> What the exercise asks
Exactly one number should make up the answer: how many lines of the listing contain the string "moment".

> Records for the exercise
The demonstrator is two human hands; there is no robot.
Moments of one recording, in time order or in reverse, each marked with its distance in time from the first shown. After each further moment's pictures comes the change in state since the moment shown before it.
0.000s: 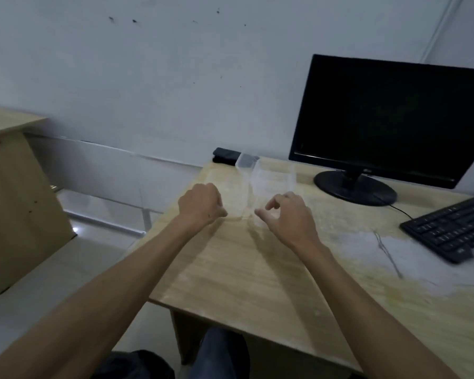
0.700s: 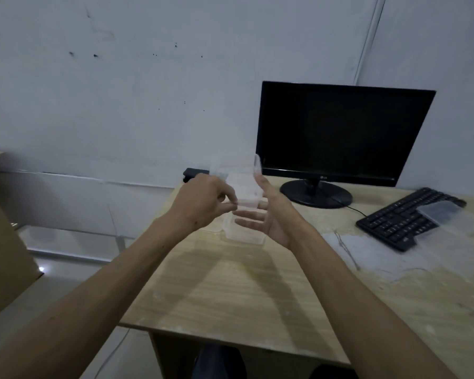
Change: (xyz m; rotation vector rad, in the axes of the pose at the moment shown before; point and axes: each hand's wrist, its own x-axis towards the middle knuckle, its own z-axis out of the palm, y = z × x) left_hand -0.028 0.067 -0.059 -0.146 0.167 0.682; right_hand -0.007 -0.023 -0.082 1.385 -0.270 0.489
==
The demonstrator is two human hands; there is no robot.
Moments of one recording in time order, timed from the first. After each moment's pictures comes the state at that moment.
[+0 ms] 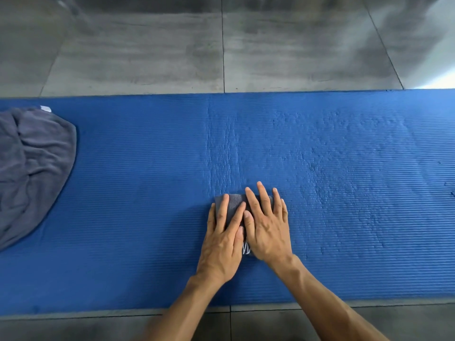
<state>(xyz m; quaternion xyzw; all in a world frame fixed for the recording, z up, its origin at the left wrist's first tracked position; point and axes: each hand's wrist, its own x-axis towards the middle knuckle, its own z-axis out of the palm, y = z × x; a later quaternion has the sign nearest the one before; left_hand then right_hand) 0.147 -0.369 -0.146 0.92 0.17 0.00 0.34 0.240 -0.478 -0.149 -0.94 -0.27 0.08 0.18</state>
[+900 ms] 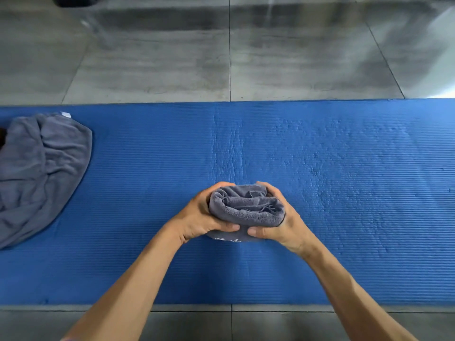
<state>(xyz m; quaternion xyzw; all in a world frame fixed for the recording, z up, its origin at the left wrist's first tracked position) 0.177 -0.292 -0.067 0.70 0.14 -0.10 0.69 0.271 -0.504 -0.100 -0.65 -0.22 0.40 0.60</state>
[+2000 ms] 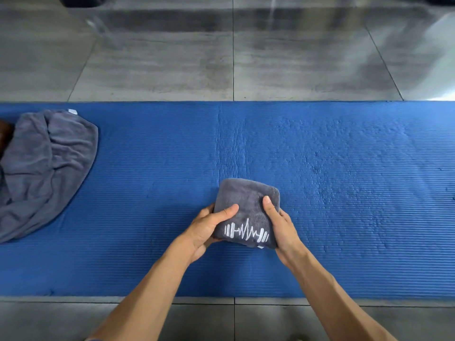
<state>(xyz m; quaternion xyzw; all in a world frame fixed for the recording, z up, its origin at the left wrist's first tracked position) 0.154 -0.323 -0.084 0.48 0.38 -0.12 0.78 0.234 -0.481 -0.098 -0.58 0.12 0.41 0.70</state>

> Exercise solution
3